Si, l’œuvre d’Eva Jospin invite à réfléchir à l’imaginaire de la forêt comme habitat, milieu, qui suscite des questionnements liés à la préservation de la biodiversité, Celle-ci invite d’autant plus à s’interroger sur le monde qui nous entoure, à sonder les œuvres de l’histoire des jardins et de l’architecture afin d’interroger la manière dont nous bâtissons. 

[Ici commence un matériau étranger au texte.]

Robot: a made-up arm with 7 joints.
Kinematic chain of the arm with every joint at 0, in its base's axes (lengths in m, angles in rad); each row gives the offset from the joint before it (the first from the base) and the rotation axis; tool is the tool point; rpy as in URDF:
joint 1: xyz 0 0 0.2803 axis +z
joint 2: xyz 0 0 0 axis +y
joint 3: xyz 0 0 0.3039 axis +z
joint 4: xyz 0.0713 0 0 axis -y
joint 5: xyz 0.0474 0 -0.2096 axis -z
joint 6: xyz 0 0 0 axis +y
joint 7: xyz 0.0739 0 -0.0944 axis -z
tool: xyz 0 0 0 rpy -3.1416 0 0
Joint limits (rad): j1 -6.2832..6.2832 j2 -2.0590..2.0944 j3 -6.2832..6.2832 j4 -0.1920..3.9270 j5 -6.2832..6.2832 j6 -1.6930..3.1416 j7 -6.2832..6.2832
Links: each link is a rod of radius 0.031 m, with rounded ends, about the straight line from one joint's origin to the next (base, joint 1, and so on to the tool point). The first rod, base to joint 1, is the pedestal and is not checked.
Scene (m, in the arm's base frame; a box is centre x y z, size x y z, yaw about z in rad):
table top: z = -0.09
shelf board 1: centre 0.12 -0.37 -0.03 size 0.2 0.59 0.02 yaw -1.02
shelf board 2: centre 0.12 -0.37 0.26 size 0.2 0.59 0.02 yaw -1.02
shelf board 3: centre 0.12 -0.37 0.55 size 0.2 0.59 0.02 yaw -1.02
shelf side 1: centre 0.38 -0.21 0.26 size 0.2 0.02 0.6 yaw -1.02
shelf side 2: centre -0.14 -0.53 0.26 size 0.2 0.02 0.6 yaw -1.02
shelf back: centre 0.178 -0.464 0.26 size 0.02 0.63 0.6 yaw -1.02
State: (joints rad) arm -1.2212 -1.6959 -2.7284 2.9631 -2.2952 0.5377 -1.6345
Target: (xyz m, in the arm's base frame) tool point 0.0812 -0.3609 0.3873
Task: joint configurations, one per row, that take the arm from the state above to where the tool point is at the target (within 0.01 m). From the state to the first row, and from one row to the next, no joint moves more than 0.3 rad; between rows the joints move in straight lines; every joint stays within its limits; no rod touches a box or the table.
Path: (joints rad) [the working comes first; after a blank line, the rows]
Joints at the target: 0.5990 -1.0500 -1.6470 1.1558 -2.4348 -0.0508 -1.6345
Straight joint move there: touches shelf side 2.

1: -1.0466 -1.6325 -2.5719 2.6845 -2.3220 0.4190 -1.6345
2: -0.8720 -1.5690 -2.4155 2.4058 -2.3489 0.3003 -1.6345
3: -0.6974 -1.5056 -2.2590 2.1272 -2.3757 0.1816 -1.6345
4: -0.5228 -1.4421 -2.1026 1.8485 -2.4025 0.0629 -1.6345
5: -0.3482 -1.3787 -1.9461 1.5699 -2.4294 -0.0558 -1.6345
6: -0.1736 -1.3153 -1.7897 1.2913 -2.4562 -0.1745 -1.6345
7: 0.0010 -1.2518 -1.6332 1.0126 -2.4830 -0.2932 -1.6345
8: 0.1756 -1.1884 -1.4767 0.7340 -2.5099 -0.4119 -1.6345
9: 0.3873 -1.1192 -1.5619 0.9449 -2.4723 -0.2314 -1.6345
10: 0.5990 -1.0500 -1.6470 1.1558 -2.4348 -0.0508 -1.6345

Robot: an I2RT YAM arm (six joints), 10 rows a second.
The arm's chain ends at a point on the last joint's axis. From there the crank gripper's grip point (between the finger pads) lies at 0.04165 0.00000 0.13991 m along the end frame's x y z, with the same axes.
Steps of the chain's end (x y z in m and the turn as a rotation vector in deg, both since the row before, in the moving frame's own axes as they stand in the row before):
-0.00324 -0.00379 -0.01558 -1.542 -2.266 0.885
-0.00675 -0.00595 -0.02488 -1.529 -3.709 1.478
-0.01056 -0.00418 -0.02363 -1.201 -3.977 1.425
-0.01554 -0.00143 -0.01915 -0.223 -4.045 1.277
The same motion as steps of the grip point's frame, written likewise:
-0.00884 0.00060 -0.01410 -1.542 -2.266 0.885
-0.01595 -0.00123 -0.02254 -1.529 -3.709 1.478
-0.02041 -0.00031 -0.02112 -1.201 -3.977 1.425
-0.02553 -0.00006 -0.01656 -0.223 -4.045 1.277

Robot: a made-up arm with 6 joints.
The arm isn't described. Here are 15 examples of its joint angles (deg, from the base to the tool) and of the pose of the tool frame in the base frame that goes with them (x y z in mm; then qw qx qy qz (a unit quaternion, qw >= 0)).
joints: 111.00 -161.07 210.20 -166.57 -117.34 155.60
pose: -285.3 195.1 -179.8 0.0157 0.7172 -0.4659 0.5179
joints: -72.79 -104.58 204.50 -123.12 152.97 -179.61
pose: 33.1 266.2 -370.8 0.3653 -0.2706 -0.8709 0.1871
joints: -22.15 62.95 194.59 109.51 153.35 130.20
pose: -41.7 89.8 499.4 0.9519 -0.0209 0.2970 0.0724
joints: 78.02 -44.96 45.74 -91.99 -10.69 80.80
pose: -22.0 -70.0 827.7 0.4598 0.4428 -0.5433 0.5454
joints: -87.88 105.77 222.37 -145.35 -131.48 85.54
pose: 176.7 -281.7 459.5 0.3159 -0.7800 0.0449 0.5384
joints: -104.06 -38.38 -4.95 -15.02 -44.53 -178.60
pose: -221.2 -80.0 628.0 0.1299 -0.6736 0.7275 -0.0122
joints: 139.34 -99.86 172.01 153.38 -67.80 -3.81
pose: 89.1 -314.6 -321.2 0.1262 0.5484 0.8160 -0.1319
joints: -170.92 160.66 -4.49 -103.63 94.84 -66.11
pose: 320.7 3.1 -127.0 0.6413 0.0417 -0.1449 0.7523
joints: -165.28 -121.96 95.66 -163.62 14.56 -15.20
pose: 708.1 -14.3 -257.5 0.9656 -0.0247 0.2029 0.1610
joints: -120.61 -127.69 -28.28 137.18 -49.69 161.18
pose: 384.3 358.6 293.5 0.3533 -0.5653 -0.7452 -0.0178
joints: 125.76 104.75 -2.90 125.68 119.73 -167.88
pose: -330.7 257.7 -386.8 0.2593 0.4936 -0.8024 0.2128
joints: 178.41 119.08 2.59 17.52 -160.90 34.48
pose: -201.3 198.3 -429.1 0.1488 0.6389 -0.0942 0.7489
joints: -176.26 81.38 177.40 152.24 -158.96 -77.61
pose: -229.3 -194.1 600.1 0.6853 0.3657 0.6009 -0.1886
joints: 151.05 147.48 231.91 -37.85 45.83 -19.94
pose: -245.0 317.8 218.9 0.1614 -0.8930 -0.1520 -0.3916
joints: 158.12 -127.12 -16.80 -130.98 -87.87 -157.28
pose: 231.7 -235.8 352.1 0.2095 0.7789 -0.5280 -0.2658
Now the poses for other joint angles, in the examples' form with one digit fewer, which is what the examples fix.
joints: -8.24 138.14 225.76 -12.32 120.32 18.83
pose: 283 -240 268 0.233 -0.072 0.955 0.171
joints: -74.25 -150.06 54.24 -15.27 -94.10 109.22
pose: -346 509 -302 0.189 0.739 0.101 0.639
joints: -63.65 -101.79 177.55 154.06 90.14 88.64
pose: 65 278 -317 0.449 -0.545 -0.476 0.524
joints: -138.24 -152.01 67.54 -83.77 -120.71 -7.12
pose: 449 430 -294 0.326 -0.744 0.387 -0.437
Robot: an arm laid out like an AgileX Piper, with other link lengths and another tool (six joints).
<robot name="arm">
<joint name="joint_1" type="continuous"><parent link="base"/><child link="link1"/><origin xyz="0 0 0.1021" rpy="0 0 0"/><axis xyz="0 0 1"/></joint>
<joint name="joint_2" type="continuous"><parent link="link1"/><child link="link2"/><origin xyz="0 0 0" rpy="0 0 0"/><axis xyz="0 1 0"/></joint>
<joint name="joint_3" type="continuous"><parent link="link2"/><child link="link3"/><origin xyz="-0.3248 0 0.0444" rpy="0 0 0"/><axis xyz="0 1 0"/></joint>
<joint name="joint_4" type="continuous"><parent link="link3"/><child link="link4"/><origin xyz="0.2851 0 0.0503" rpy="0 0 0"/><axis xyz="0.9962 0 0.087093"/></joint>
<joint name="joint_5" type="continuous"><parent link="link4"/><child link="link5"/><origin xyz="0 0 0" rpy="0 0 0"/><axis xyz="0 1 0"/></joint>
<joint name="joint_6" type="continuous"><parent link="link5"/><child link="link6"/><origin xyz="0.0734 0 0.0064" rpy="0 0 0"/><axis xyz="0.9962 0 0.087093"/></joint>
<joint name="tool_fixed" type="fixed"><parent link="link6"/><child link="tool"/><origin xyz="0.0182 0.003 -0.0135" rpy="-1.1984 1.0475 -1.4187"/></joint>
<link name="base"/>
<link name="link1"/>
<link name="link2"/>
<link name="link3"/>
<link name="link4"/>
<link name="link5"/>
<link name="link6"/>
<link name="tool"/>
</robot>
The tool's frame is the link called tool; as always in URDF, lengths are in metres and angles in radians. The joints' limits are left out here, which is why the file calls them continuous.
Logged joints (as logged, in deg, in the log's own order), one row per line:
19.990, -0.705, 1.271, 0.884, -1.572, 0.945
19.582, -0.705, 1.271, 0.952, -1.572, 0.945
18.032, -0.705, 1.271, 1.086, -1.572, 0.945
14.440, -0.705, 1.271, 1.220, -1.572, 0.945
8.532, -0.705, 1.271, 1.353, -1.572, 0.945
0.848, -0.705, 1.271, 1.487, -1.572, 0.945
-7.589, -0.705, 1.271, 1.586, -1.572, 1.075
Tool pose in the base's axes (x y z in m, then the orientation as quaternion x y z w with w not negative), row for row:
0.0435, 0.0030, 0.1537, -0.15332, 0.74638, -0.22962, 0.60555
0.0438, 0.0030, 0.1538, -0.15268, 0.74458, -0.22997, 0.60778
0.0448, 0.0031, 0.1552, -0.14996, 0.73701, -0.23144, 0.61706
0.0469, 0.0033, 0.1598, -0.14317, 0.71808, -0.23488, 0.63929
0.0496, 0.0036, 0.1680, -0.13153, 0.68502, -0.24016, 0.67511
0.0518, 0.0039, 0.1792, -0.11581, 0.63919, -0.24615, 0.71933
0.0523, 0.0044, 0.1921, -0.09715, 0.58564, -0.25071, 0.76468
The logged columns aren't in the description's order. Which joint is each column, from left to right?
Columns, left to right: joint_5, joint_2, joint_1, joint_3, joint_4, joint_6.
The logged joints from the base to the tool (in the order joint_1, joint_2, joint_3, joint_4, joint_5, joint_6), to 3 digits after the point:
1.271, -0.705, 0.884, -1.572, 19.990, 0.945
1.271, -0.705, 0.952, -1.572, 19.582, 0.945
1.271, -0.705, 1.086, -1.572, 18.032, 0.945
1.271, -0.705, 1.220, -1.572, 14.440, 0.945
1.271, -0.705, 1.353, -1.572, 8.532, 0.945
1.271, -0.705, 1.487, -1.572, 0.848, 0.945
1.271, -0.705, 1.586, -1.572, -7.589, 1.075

Enfin, sa Galleria conduit à un voyage à travers les lieux, les époques, à un va-et-vient du regard d’un paysage forestier à des fenêtres ouvertes sur des éléments architecturaux ou sur des vues d’une nature foisonnante, dont on apprécie chaque détail : un palimpseste de références architecturales, à l’histoire de l’art italien, dans une œuvre foisonnante de formes sculptées et dessinées. 

 

Pauline Lisowski

 

1 Entretien avec Raphaël Abrille, dossier de presse de l’exposition Galleria, p. 17.

2 L’art de la forêt, discussion avec Emanuele Coccia, le 15 décembre 2022

3 Entretien avec Eva Jospin par Lancelot Hamelin, Artpress n°496, février 2022, p. 33.